Gorsler Anna, Grittner Ulrike, Rackoll Torsten, Külzow Nadine
Kliniken Beelitz GmbH, Clinic for Neurological Rehabilitation, Beelitz-Heilstätten, Germany.
Institute of Biometry and Clinical Epidemiology, Charité-Universitätsmedizin Berlin, Berlin, Germany.
Brain Neurorehabil. 2022 May 4;15(2):e19. doi: 10.12786/bn.2022.15.e19. eCollection 2022 Jul.
Different transcranial direct current stimulation (tDCS) protocols have been tested to improve visuospatial neglect (VSN). So far, methodological heterogenity limits reliable conclusions about optimal stimualtion set-up. With this proof-of-principle study behavioral effects of two promising (uni- vs. bilateral) stimulation protocols were directly compared to gain more data for an appropriate tDCS protocol in subacute neglect patients. Notably, each tDCS set-up was combined with an identical sham condition to improve comparability. In a double-blind sham-controlled cross-over study 11 subacute post-stroke neglect patients received 20 minutes or 30 seconds (sham) tDCS (2 mA, 0.8 A/m) parallel to neglect therapy randomized in unilateral (anode-reference: P4-Fp2 10-20 electroencephalography [EEG] system) and bilateral manner (anode-cathode: P4-P3) and 48h wash-out in-between. Before and immediately after stimulation performance were measured in cancellation task (bell test), and line bisection (deviation error). Significant difference between active and assigned sham condition was found in line bisection but not cancellation task. Particularly, deviation error was reduced after bilateral tDCS (hedges g = 0.6) compared to bilateral sham, no such advantage were obtained for unilateral stimulation (hedges g = 0.2). Using a direct comparison approach findings add further evidence that stimulating both hemispheres (bilateral) is superior in alleviating VSN symptoms than unilateral stimulation in subacute neglect.
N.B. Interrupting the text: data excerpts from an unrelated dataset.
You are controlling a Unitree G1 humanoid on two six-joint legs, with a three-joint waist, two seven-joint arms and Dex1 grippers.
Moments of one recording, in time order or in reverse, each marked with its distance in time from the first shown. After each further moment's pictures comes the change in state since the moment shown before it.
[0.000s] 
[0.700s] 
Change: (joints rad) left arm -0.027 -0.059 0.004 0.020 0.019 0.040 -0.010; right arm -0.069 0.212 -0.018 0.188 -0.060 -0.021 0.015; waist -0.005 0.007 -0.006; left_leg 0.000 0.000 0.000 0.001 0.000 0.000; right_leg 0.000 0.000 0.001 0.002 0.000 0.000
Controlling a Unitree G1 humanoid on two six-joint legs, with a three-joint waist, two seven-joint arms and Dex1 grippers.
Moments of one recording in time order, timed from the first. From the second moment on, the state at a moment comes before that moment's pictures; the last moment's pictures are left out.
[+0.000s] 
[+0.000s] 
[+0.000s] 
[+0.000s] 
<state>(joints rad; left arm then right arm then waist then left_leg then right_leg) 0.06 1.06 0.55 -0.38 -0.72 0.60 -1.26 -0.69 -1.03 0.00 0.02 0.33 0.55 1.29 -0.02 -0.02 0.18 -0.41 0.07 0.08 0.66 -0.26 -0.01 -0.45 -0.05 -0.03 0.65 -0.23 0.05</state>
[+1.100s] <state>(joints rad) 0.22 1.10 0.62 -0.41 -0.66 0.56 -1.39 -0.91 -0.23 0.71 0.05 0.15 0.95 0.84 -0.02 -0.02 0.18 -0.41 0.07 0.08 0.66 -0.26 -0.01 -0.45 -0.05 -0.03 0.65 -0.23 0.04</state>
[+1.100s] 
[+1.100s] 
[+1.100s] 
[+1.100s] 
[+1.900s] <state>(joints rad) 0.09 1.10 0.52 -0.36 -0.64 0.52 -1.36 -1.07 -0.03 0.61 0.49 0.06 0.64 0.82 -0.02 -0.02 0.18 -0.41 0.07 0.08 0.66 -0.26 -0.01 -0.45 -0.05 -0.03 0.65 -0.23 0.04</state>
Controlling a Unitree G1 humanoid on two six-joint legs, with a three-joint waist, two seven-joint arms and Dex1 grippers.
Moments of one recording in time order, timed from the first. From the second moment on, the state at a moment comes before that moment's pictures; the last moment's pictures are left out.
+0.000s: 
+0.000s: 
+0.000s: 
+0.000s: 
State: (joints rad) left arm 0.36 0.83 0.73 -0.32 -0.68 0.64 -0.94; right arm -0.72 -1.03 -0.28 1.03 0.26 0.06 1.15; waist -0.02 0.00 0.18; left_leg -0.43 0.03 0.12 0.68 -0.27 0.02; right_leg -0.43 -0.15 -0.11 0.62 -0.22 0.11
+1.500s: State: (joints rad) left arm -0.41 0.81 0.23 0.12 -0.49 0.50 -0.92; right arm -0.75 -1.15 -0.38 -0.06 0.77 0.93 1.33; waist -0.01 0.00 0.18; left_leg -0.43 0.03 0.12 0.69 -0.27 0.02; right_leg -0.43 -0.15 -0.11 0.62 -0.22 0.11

为改善视觉空间忽视(VSN),人们对不同的经颅直流电刺激(tDCS)方案进行了测试。到目前为止,方法学上的异质性限制了关于最佳刺激设置的可靠结论。通过这项原理验证研究,直接比较了两种有前景的(单侧与双侧)刺激方案的行为效应,以便为亚急性忽视患者的合适tDCS方案获取更多数据。值得注意的是,每种tDCS设置都与相同的假刺激条件相结合,以提高可比性。在一项双盲假刺激对照交叉研究中,11名亚急性中风后忽视患者接受了20分钟或30秒(假刺激)的tDCS(2毫安,0.8安/米),与忽视治疗并行,随机分为单侧(阳极-参考电极:P4-Fp2,10-20脑电图[EEG]系统)和双侧方式(阳极-阴极:P4-P3),中间间隔48小时洗脱期。在刺激前和刺激后立即在删除任务(铃声测试)和直线二等分(偏差误差)中测量表现。在直线二等分中发现了主动刺激和指定假刺激条件之间的显著差异,但在删除任务中没有。特别是,与双侧假刺激相比,双侧tDCS后偏差误差降低(Hedges g = 0.6),单侧刺激没有获得这样的优势(Hedges g = 0.2)。使用直接比较方法的研究结果进一步证明,在亚急性忽视中,刺激两个半球(双侧)在缓解VSN症状方面比单侧刺激更具优势。